### [Record set]
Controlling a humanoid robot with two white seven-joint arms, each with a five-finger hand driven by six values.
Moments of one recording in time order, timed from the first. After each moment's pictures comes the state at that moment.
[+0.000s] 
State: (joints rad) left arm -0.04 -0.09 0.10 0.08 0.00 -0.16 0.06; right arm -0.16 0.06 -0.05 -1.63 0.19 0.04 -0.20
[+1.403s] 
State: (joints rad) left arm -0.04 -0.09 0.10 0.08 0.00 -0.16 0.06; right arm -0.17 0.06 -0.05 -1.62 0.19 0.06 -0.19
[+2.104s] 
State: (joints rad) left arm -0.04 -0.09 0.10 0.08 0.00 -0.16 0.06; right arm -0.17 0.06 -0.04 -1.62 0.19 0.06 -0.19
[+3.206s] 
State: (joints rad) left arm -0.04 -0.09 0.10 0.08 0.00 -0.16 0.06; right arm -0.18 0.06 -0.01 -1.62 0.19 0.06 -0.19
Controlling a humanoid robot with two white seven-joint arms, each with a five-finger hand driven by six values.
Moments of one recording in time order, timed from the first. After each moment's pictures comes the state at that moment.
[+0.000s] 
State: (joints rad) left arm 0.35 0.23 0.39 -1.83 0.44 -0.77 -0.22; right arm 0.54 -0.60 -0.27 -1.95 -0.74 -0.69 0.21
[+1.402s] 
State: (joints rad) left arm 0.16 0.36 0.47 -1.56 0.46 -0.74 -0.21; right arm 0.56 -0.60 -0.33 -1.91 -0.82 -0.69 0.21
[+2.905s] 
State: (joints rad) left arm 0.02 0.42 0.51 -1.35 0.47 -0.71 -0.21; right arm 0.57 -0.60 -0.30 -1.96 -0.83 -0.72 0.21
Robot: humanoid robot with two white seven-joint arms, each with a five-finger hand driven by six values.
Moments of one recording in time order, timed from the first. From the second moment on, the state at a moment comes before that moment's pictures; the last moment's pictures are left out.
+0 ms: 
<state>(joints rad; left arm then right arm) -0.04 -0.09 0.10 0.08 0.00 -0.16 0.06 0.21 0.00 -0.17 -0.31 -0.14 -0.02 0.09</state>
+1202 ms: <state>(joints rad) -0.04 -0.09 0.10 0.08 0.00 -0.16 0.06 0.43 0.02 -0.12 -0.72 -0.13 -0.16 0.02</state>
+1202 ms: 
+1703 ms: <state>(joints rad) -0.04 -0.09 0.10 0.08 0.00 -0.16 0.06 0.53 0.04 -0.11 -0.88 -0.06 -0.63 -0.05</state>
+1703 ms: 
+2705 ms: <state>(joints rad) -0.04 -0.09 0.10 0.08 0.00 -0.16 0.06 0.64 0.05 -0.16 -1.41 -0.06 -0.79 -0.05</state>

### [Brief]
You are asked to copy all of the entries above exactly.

### [Finished exercise]
Controlling a humanoid robot with two white seven-joint arms, each with a five-finger hand driven by six values.
Moments of one recording in time order, timed from the first. After each moment's pictures comes the state at that moment.
[+0.000s] 
State: (joints rad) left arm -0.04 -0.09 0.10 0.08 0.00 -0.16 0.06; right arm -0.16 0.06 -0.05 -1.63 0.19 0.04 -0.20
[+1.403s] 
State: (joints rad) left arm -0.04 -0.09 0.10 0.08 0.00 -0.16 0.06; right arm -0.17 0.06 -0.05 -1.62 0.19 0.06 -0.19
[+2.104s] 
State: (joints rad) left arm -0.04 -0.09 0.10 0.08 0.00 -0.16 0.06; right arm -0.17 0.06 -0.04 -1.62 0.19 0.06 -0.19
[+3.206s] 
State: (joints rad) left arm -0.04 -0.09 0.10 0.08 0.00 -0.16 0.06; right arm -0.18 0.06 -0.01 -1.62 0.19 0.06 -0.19
Controlling a humanoid robot with two white seven-joint arms, each with a five-finger hand driven by six values.
Moments of one recording in time order, timed from the first. After each moment's pictures comes the state at that moment.
[+0.000s] 
State: (joints rad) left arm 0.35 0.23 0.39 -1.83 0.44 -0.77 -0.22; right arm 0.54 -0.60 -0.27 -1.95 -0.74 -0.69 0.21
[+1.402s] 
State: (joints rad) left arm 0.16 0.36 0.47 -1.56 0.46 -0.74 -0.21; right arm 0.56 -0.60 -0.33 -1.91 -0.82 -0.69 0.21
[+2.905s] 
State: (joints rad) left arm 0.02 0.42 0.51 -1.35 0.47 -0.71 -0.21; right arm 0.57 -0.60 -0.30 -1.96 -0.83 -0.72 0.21
Robot: humanoid robot with two white seven-joint arms, each with a five-finger hand driven by six values.
Moments of one recording in time order, timed from the first. From the second moment on, the state at a moment comes before that moment's pictures; the last moment's pictures are left out.
+0 ms: 
<state>(joints rad; left arm then right arm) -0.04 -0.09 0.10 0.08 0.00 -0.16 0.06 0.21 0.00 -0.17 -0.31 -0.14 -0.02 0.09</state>
+1202 ms: <state>(joints rad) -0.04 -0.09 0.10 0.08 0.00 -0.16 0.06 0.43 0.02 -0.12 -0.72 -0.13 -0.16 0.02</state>
+1202 ms: 
+1703 ms: <state>(joints rad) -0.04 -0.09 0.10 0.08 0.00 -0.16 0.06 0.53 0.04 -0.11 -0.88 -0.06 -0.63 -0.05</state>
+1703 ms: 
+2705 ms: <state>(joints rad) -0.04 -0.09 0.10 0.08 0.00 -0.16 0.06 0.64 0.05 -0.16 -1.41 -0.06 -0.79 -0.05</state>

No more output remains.